- Joined
- 29 September 2006
- Messages
- 1,701
- Reaction score
- 1,186
AeroFranz said:That is not to say that Boeing has messed up badly. How can a flight critical system be designed such that it is susceptible to a single-string failure?
The Seattle Times report (Reply 62, Boening 737 MAX thread) gives the answer:
"The bottom line of Boeing’s System Safety Analysis with regard to MCAS was that, in normal flight, an activation of MCAS to the maximum assumed authority of 0.6 degrees was classified as only a “major failure,” meaning that it could cause physical distress to people on the plane, but not death.
In the case of an extreme maneuver, specifically when the plane is in a banked descending spiral, an activation of MCAS was classified as a “hazardous failure,” meaning that it could cause serious or fatal injuries to a small number of passengers. That’s still one level below a “catastrophic failure,” which represents the loss of the plane with multiple fatalities.
The former Boeing flight controls engineer who worked on the MAX’s certification on behalf of the FAA said that whether a system on a jet can rely on one sensor input, or must have two, is driven by the failure classification in the system safety analysis.
He said virtually all equipment on any commercial airplane, including the various sensors, is reliable enough to meet the “major failure” requirement, which is that the probability of a failure must be less than one in 100,000. Such systems are therefore typically allowed to rely on a single input sensor.
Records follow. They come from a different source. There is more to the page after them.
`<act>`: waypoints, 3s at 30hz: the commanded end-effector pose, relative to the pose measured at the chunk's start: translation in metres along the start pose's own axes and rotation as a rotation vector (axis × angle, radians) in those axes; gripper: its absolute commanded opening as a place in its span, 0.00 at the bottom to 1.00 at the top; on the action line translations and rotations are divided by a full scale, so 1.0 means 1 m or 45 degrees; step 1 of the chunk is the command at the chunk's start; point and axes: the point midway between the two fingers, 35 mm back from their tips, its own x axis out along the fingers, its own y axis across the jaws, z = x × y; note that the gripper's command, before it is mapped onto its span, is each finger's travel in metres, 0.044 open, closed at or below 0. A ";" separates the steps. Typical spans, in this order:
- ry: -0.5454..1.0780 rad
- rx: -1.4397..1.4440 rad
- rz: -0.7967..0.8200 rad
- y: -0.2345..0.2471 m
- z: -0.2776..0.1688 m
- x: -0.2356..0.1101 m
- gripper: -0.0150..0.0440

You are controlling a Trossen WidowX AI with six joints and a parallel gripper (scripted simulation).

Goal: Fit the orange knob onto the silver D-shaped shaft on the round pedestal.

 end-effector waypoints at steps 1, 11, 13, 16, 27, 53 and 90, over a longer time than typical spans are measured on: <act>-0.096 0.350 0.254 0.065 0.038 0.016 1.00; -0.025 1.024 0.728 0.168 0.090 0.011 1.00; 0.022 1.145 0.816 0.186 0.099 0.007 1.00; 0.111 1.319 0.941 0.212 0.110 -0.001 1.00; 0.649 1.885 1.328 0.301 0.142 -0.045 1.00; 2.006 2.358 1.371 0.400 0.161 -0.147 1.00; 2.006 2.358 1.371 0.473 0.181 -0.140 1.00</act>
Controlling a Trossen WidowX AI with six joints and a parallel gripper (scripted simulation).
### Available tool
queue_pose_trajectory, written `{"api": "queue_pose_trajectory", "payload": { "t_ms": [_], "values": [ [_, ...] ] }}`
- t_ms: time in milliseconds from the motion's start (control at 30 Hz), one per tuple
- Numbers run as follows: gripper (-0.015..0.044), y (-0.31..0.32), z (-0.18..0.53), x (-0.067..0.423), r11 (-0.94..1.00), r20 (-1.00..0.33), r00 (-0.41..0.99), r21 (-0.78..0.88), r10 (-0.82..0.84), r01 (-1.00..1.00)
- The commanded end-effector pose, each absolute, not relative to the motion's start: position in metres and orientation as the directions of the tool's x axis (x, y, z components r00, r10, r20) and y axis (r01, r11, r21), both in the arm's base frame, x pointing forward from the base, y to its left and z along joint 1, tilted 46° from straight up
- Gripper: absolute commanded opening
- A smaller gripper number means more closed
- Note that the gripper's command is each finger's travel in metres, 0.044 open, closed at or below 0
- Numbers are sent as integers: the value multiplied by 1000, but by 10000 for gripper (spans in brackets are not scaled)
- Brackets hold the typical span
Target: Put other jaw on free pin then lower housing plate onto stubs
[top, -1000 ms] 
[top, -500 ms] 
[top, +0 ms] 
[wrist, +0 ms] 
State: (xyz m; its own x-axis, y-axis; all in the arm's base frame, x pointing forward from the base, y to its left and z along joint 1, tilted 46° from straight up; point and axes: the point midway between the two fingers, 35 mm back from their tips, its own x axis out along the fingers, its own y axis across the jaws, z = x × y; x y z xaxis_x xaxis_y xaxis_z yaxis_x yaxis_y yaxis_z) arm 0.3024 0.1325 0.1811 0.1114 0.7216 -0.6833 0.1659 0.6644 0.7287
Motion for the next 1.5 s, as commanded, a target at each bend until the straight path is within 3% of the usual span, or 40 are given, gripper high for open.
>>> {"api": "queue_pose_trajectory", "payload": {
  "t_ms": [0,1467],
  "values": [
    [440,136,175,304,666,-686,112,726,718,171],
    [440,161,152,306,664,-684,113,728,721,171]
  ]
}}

But when the consequences are assessed to be more severe, with a “hazardous failure” requirement demanding a more stringent probability of one in 10 million, then a system typically must have at least two separate input channels in case one goes wrong.
Boeing’s System Safety Analysis assessment that the MCAS failure would be “hazardous” troubles former flight controls engineer Lemme because the system is triggered by the reading from a single angle-of-attack sensor.
“A hazardous failure mode depending on a single sensor, I don’t think passes muster,” said Lemme."